▸ **EXERCISE DATA**:
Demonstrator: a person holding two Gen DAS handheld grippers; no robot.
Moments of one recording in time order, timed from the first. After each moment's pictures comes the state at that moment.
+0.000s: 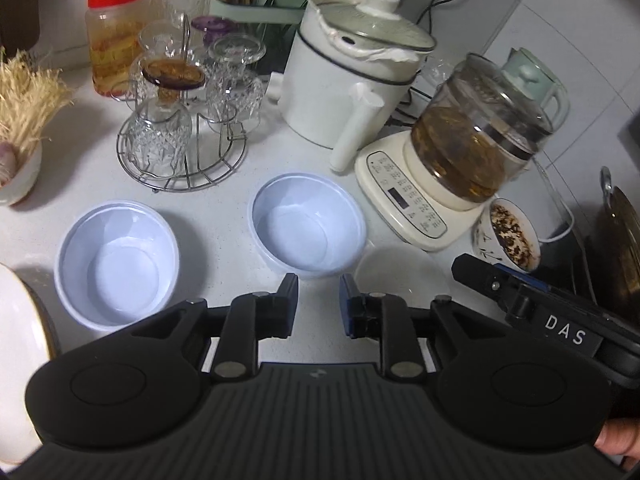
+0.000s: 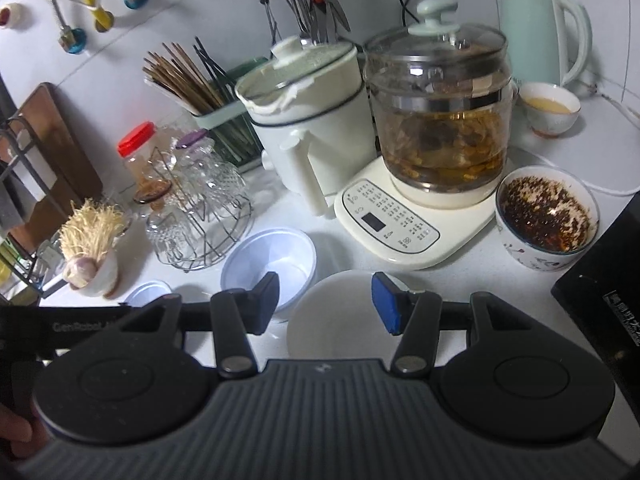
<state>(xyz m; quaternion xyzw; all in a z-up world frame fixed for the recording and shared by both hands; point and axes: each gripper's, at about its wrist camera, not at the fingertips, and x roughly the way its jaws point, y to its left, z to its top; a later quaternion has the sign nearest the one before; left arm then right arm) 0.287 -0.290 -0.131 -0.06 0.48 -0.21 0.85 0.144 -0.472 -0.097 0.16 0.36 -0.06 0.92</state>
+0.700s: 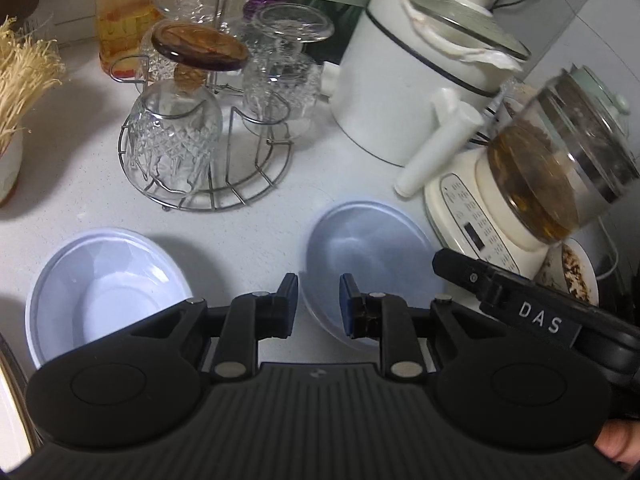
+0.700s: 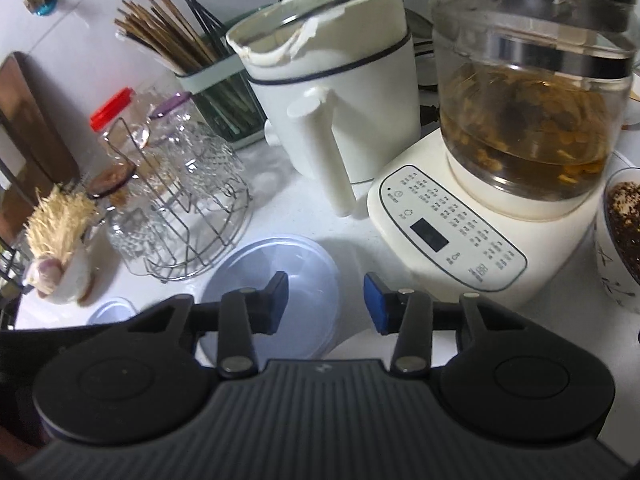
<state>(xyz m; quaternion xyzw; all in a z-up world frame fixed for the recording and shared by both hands) 0.367 -0.287 -0.191 -0.08 0.50 -0.17 0.85 0.247 -0.462 -0.156 0.15 0.40 -0.04 0.90</state>
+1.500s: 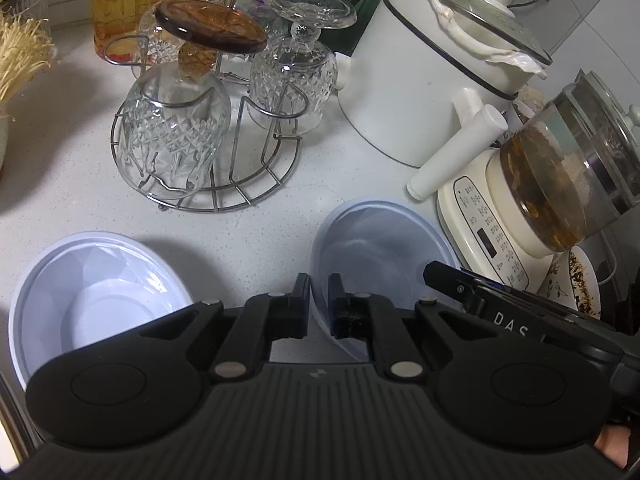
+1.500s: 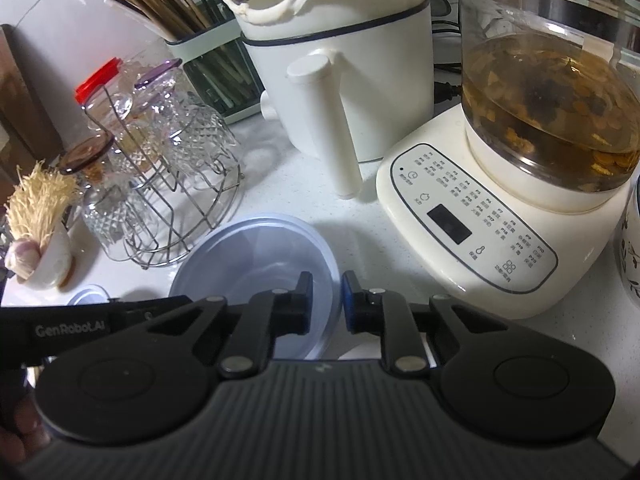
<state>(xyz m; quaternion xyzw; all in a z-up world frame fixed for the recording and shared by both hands) 0.382 -0.277 -0.205 -0.10 0.51 -0.18 0.84 0.265 -0.456 -0.178 0.14 0.42 -0.03 0.90</state>
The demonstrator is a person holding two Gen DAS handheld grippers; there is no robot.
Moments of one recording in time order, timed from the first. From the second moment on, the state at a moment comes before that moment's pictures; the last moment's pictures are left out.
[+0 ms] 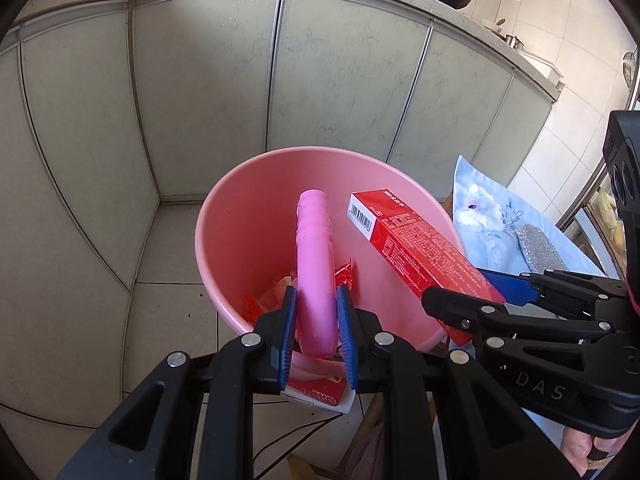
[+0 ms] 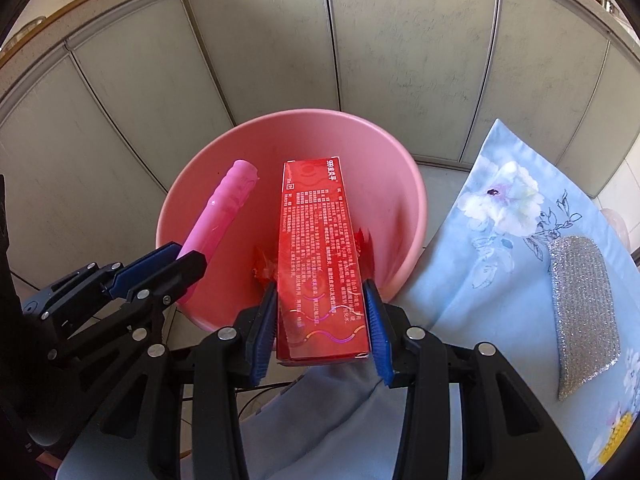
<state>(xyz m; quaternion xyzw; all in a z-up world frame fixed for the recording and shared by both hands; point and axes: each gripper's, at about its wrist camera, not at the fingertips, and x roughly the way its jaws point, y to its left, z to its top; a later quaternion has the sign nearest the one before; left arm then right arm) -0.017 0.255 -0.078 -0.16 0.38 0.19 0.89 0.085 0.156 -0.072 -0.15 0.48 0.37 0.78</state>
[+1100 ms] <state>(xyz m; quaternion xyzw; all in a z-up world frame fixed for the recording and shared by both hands) -0.016 0.257 -0.086 -0.16 0.39 0.20 0.88 0.079 0.160 -0.068 -0.15 0.47 0.37 0.79</state>
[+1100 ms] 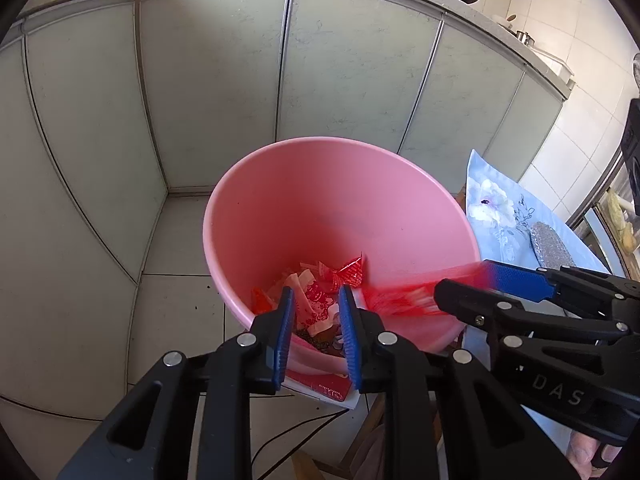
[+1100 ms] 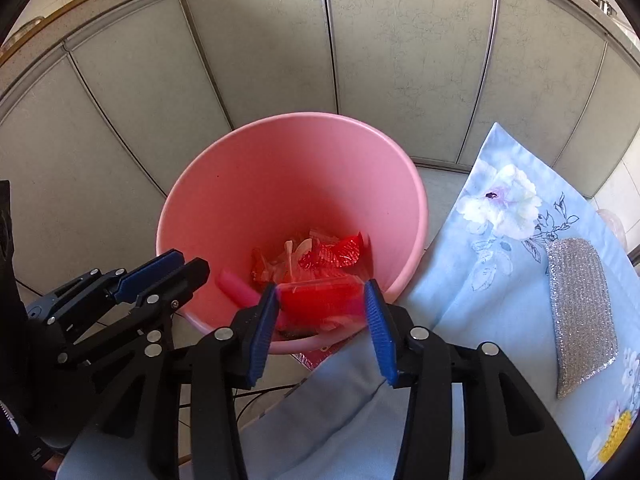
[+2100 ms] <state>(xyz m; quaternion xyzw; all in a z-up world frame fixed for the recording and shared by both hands) -0.036 0.271 -0.039 -0.19 0.35 0.19 0.90 0.066 0.051 -0.032 -0.09 0.44 0.34 0.83</state>
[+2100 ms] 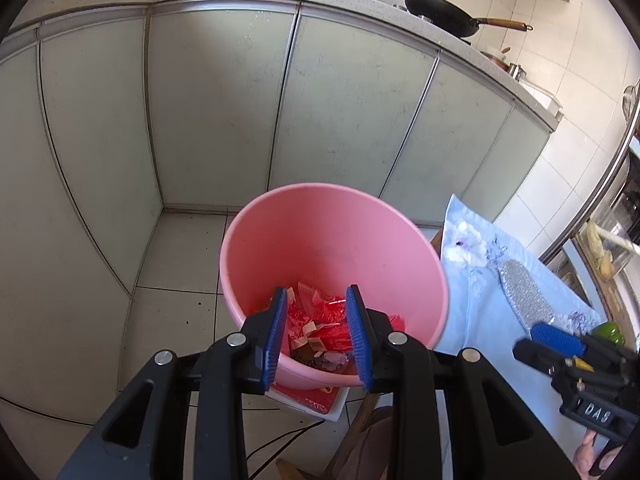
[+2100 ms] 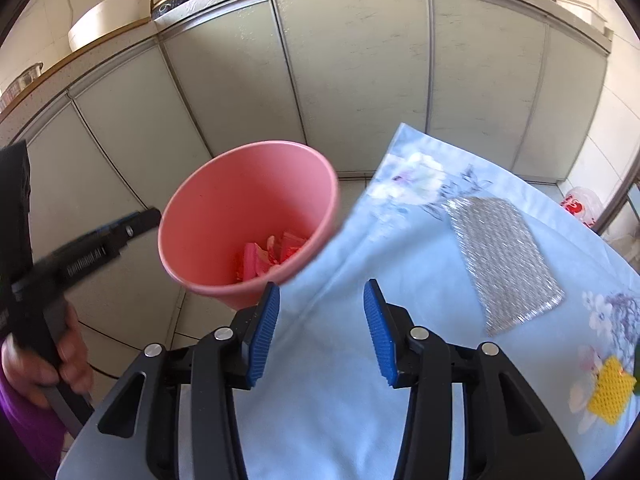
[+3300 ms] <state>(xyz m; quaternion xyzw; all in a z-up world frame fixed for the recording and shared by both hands) 0.109 0.086 -0.051 -0.14 0.41 0.00 0.90 0.058 -0.200 -0.051 0.03 0.43 0.14 0.89</state>
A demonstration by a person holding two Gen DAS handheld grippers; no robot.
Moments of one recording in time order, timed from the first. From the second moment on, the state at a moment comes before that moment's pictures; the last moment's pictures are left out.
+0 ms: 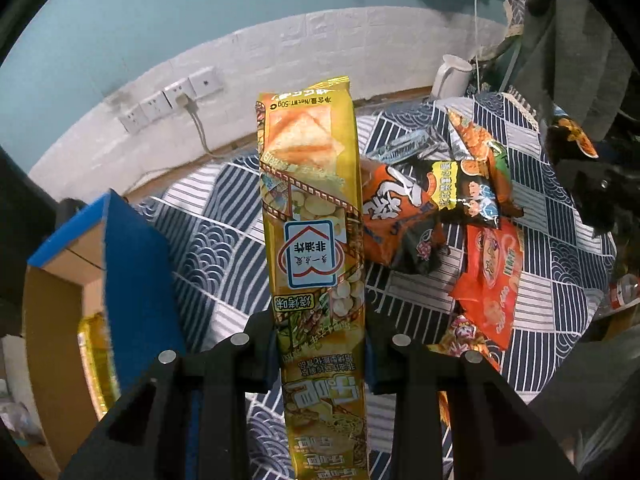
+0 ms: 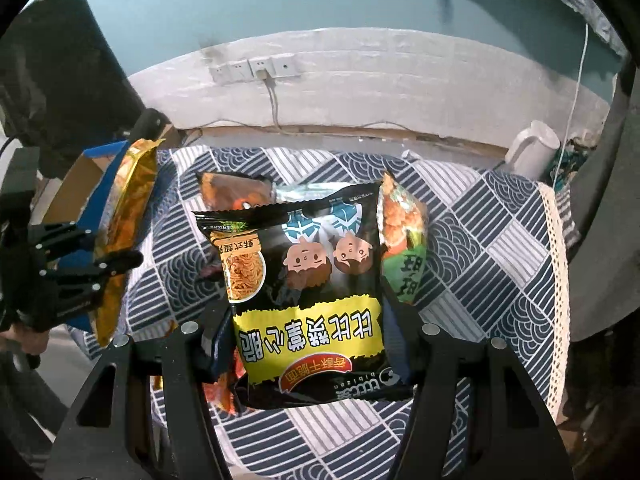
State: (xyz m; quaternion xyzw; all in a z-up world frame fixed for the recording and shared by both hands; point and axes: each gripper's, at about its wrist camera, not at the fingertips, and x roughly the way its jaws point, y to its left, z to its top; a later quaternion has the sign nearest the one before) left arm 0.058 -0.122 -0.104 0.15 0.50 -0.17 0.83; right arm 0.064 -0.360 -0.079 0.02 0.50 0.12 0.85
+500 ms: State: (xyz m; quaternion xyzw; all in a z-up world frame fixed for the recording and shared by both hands) left arm 0.038 -0.083 -0.048 0.15 0.46 -0.14 0.86; right arm 0.064 -0.317 -0.047 0.00 0.48 0.15 0.87
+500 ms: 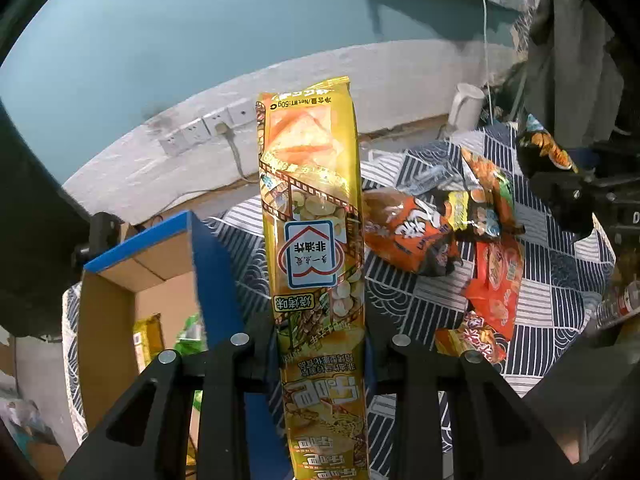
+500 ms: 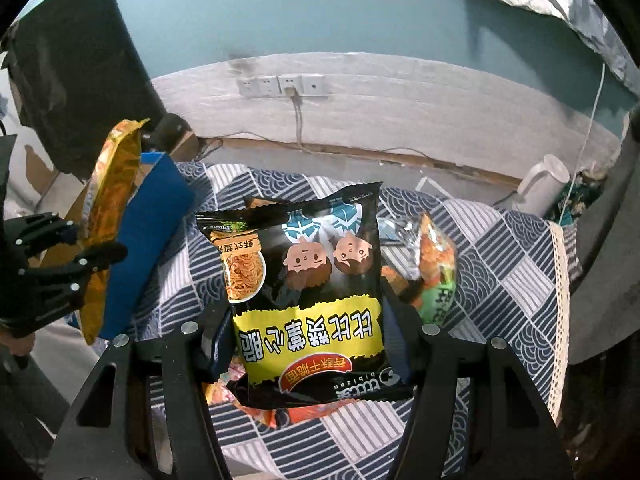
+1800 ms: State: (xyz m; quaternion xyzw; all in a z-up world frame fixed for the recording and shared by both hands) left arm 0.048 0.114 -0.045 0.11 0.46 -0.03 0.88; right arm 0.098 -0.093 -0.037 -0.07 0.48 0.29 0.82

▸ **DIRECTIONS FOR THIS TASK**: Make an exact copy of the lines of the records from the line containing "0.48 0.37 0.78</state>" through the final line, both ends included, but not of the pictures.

▸ **SOLUTION TO THE EXERCISE**:
<state>(xyz m; quaternion xyzw; all in a z-up world frame fixed for the recording and shared by both hands; point and axes: each gripper's, at about its wrist camera, not at the fingertips, and x roughly the way its jaws point, y to its left, z to its top; a later quaternion has the sign nearest the one before; left arm then right arm) -0.017 0.255 -0.078 -0.16 0.38 0.19 0.89 0.085 0.156 -0.072 -0.15 0.48 0.37 0.78</state>
[+1100 ms] <state>(xyz m; quaternion xyzw; all in a z-up world frame fixed for the recording and shared by both hands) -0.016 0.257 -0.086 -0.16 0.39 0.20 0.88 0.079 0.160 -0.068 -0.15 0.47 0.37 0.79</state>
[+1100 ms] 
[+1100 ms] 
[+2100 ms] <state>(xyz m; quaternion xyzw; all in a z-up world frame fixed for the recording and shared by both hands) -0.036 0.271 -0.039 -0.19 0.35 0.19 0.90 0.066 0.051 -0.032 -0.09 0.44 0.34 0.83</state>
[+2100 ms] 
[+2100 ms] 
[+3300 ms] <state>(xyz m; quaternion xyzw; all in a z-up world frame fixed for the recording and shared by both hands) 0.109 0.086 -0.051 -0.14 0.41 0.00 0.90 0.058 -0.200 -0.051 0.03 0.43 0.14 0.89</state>
A demonstration by a person holding two Gen DAS handheld grippers; no robot.
Moments of one recording in time order, timed from the first. From the second moment on, the state at a moment comes before that moment's pictures; the last moment's pictures are left out.
+0 ms: 
+0 ms: 
State: (xyz m; quaternion xyzw; all in a z-up world frame fixed for the recording and shared by both hands; point and axes: each gripper's, at about its wrist camera, not at the fingertips, and x roughly the way its jaws point, y to its left, z to its top; a later quaternion has the sign nearest the one before) left arm 0.058 -0.122 -0.104 0.15 0.50 -0.17 0.83; right arm 0.064 -0.360 -0.079 0.02 0.50 0.12 0.85
+500 ms: State: (xyz m; quaternion xyzw; all in a z-up world frame fixed for the recording and shared by both hands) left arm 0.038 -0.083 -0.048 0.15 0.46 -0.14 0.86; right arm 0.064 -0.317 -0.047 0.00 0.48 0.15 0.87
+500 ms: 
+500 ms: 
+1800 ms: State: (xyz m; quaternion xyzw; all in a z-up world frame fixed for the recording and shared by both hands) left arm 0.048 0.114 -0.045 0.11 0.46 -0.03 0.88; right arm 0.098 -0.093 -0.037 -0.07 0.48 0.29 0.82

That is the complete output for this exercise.